NewCore est sortie de l'ombre cette semaine avec un tour d'amorçage de 66 millions de dollars, exceptionnellement gros, à une valorisation post-financement de 300 millions de dollars. Le tour a été mené par Cyberstarts, la firme spécialisée en cybersécurité, avec la participation d'Index Ventures et d'Evolution Equity Partners. Le problème contre lequel l'entreprise se vend est précis : les agents IA commencent à agir comme des employés, et les systèmes d'identité qui régissent qui peut toucher à quoi dans une entreprise ont été conçus pour des humains.

Le chef de la direction Zohar Alon le formule sans détour : l'échelle et la complexité que les agents ajouteront à des plateformes d'identité vieilles de quinze ou vingt ans vont les faire craquer. Sa lecture a un certain poids. Alon a déjà fondé l'entreprise de sécurité infonuagique Dome9, que Check Point a rachetée, et ses cofondateurs ne sont pas non plus des poids légers : Amihai Neiderman a dirigé la recherche au sein de l'Unit 8200 d'Israël et fondé l'entreprise d'IA en santé Nym Health, et Erez Yarkoni a été directeur des systèmes d'information chez T-Mobile USA et chez Telstra.

Le modèle technique est la raison pour laquelle ceci relève de la rubrique sécurité plutôt que de celle du financement. NewCore traite les agents IA comme des identités de premier ordre, chacune dotée de ses propres permissions, de contrôles de cycle de vie et d'un mécanisme de révocation, gérées dans le même système que le personnel humain. Elle utilise une architecture à clé fractionnée qui répartit les identifiants critiques entre le client et la plateforme, de sorte qu'une compromission d'un seul côté ne livre pas les clés. Son intégration Agentic Skill permet aux assistants de codage comme Claude Code, Codex et Cursor d'atteindre les systèmes d'entreprise en tant qu'identités gérées, et une application mobile permet à une personne d'accorder, d'examiner et de révoquer l'accès d'un agent. Cette conception fait écho à la leçon de sécurité que le domaine réapprend sans cesse cette semaine : garder la capacité dangereuse hors de portée directe du modèle, et baliser ce qu'il peut faire plutôt que de lui faire confiance pour se surveiller lui-même.

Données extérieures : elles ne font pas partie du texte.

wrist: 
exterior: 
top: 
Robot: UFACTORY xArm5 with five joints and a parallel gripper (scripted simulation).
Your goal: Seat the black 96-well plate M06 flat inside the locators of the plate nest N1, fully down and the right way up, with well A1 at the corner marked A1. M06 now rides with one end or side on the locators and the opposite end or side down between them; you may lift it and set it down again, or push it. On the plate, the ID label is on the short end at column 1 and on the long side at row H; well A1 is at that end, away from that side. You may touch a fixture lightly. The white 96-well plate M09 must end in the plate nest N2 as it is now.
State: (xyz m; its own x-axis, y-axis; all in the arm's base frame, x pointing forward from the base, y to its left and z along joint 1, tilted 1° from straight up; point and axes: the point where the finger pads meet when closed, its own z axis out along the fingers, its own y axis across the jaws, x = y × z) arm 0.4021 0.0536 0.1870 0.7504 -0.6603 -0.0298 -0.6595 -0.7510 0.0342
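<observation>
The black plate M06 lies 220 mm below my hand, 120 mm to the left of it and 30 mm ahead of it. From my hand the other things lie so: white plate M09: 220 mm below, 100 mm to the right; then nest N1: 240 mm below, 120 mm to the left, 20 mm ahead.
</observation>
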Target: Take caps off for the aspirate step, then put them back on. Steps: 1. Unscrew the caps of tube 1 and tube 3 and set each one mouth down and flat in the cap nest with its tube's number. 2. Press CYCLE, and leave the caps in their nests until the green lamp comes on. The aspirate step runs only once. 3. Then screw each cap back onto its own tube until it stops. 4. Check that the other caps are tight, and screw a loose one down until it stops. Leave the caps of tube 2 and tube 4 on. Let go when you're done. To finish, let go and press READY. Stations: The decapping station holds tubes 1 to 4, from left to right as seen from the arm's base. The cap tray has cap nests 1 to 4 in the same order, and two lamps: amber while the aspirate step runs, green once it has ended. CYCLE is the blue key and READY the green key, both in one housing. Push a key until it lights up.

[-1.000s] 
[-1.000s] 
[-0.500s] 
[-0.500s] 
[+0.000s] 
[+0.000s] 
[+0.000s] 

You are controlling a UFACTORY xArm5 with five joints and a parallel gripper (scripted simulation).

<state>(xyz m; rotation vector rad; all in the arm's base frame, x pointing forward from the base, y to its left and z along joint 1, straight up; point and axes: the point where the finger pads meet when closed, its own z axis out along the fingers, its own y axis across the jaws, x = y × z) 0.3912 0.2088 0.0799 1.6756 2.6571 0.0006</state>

Le pari porte sur un avenir proche qui n'est pas encore tout à fait là. NewCore compte plus de cinquante employés aux États-Unis et en Israël, mais moins de dix clients, plus de dix partenaires de conception, et ne prévoit pas commencer à facturer avant l'été. Ce qui donne à la thèse son urgence, c'est l'échelle déjà visible ailleurs : Goldman Sachs a testé l'agent de codage Devin comme employé, et McKinsey affirme que 25,000 agents IA travaillent déjà aux côtés de ses 60,000 personnes. La prédiction d'Alon, à savoir que les agents pourraient dépasser en nombre les humains dans les organisations technologiques d'ici quelques années, est le genre d'affirmation qui sonne agressif jusqu'à ce qu'on fasse le calcul sur la vitesse à laquelle le nombre d'agents grimpe.